Posts Tagged ‘end divorce’
What You Can Do To Stop Divorce
When you’re dealing with the prospect of divorce, and you don’t want it to happen, you will probably be searching for a way to stop divorce before it becomes final. This may mean convincing your spouse to give the relationship another chance. Of course, this is not always possible. You need a plan. You should be ready to work hard and use some creativity to explain what is valuable about the relationship that is worth saving. While you can stop a divorce at any stage before its completion, the earlier you do so the more likely your marriage may be preserved for the near future.
If you want to have a good plan to stop divorce, you should know what you’ve tried so far that hasn’t worked. Take a short time to think through this. For instance, if you’ve been begging and pleading for the other person to stop the divorce process, then quit it! The more pressure you put on your husband or wife the more hesitant they will become to the idea of preserving the marriage. This is a bad approach all around.
By begging or whining, you are not giving your spouse any motivation to consider the marriage worth saving. Such childish reactions only serve to make you look foolish and they demean both of you. While like a child, you may get the other person to delay or grant your request to stop whining, you haven’t changed one thing. Rather than getting them to consider whether your marriage is salvageable, you have them trying to keep you quiet. If want to stop divorce, you need to take a different tactic. You’re an adult and you should deal with this adult situation appropriately. This may help point you to marriage counseling as an option.

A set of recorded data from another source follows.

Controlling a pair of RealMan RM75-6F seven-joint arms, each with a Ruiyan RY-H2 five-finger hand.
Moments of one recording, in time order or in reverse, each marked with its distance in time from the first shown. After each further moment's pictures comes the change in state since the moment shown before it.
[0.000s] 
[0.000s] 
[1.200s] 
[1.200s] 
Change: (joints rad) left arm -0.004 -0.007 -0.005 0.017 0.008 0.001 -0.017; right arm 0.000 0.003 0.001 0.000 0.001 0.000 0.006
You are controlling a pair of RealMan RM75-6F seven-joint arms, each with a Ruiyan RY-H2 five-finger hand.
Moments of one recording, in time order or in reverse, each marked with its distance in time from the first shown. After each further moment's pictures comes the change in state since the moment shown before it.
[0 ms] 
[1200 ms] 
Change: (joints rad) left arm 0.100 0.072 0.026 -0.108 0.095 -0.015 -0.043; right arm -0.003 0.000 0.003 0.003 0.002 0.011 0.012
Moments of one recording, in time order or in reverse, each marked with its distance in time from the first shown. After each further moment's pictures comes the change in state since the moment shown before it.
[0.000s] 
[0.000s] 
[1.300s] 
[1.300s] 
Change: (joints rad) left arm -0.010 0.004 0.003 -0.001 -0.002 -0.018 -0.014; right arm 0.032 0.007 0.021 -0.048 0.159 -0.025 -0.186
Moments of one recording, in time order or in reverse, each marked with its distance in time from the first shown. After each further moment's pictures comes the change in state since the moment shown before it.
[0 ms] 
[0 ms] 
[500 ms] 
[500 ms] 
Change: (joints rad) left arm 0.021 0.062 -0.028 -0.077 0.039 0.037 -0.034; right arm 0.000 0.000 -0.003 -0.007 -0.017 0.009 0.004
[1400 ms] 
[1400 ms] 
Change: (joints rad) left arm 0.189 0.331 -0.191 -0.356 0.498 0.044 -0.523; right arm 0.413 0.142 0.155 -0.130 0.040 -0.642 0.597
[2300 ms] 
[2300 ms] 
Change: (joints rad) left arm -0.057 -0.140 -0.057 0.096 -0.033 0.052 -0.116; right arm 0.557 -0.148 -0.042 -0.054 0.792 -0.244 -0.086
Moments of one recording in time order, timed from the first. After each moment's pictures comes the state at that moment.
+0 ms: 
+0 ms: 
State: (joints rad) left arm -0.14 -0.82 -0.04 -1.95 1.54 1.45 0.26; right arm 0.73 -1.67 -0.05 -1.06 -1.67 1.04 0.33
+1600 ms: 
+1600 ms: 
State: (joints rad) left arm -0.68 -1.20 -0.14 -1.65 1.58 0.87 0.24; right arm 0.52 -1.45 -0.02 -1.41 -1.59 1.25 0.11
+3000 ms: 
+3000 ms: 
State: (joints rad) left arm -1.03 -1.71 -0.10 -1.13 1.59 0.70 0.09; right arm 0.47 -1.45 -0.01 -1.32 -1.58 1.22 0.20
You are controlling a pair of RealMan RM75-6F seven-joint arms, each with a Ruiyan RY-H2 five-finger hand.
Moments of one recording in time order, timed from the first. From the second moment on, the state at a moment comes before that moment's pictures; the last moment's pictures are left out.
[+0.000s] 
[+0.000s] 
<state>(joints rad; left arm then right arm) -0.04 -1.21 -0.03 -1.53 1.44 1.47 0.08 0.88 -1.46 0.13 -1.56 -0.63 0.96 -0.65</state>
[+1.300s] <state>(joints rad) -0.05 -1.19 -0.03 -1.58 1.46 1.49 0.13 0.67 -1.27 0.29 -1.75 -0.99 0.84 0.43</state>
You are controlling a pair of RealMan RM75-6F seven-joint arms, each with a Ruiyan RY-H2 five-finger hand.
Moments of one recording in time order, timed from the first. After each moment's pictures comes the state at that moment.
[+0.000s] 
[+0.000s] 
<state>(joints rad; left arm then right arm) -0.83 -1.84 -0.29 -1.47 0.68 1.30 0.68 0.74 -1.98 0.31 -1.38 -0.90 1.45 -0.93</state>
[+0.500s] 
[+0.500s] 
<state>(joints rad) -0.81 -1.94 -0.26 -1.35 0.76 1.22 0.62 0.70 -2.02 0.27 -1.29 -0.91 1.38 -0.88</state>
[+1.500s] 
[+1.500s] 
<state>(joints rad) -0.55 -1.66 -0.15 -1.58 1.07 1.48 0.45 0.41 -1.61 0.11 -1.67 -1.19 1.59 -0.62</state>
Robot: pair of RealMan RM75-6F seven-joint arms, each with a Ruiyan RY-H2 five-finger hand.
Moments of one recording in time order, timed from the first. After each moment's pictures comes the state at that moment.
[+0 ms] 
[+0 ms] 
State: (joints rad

If you go to your spouse suggesting marital counseling as a option before divorce, you show maturity. Plus, by doing this, you ensure that you have more time to find a solution that might save your marriage. Counseling is place where you may express your desire for another chance to make it better, that you don’t want the divorce to happen, in a calm manner so you do not make your spouse resistant or defensive. You will have a greater chance to stop divorce this way.
If your spouse makes the decision to take counseling with you, it will be your task to prove that you are committed to seeing it through and you’re ready to hear their concerns and viewpoints on the relationship. Perhaps, the most important thing you should tell them is that you are ready to address the issues. Counseling is not the place to voice your partner’s weaknesses or illustrate the times they’ve offended you.
If your aim is to stop divorce, then make sure your spouse leaves the counseling session feeling good about themselves and believing that they were really heard and appreciated. Bear in mind that if they leave feeling bad or defensive, then you may have lost the chance to work through your marital problems, because they may not be back next time.
If your spouse decides to postpone divorce, you may believe that you have accomplished the goal. It would be a mistake to stop. You should continue counseling to work through all of your problems so you can begin rebuilding your broken relationship so that it’s better than before. If you can, stop divorce before it gets a grip on your marriage.